La macchina che ti fa diventare un altro

Vi ricordate quel film di Spike Jonze, Essere John Malkovich, in cui in un modo abbastanza delirante John Cusack, Catherine Keener e Cameron Diaz entravano nel corpo di John Malkovich, vivevano la sua vita, sentivano quello che lui sentiva… Be’, adesso BeAnotherLab ci mette tutto questo a portata di mano, o, per essere più precisi, di sensazione.

Si tratta di The Machine to Be Another, la macchina per essere un altro. Nel 2016 siamo già nel territorio del futuro e della fantascienza.

La macchina è in realtà un modello di ricerca artistica rivolto alle relazioni di identità, soggettività ed empatia, e funziona come un’estensione virtuale del corpo. Attraverso una performance si interagisce con un determinato momento della vita di un’altra persona: ci vedremo nel corpo di questo individuo, vedremo la realtà come lui la vede e ascolteremo i suoi pensieri.

In due spazi identici si collocano due persone con occhiali e auricolari.
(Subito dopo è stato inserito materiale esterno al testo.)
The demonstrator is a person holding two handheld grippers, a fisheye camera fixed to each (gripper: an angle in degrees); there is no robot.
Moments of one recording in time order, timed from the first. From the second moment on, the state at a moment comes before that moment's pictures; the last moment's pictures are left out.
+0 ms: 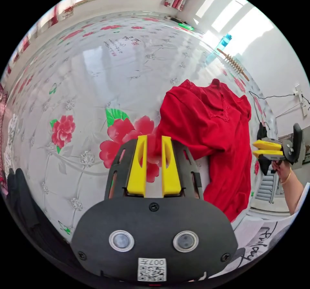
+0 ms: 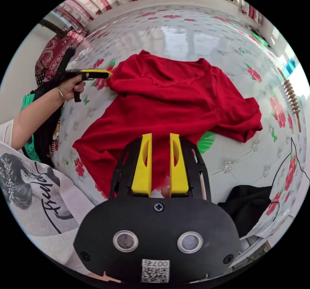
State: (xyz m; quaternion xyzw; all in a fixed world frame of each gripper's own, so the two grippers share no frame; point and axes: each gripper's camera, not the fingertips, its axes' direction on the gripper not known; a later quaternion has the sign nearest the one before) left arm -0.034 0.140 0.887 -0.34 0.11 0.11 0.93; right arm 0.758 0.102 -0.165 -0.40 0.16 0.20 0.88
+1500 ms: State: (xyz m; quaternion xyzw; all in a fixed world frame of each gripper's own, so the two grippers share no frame) left arm 0.018 0.143 0.688 -0.12 0.34 0.09 0.93; right arm 0.862 0.079 -0.318 -0.29 0.60 0.23 0.71
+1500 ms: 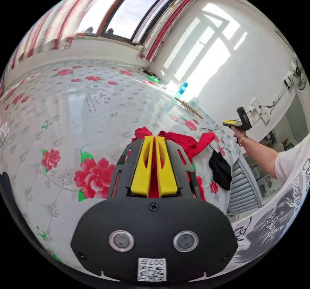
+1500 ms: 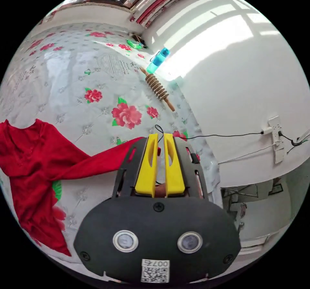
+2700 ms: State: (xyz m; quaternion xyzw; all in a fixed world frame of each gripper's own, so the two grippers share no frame) left arm -0.038 0.361 0.505 -0.36 0.12 -0.03 0.92; right arm 0.457 -0.149 0.157 -0.26 -0.02 -0.13 0.95
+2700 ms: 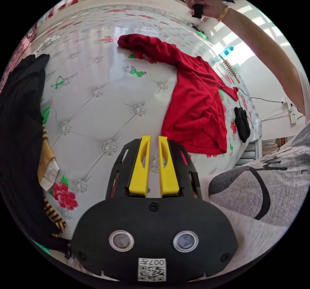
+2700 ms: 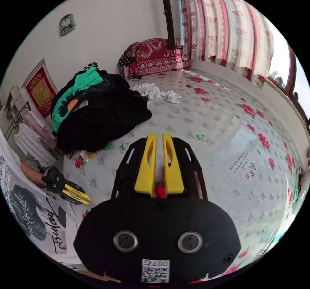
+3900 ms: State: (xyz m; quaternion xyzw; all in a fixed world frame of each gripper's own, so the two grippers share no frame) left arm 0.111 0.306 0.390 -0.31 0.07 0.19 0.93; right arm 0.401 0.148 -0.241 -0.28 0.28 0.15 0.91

In uno, un attore –o una persona del pubblico, o un altro protagonista– si muove nello spazio e ci parla di quello che desidera trasmetterci. Nello spazio annesso seguiremo i movimenti dell’“attore” e potremo ricevere, e quindi “sentire” quello che l’altra persona sta vivendo. Il nostro punto di vista non sarà più il nostro punto di vista.

Per i suoi creatori, La Macchina agisce come strumento per avvicinare le persone aiutandole a mettersi nei panni degli altri, riuscendo ad avvicinare persone di diversi contesti sociali, culturali e ideologici. L’esperimento artistico sta già facendo il giro di molti musei del pianeta, quindi se ne hai la possibilità non perderti l’opportunità di essere un altro… che tu sia stanco di essere sempre te stesso oppure no.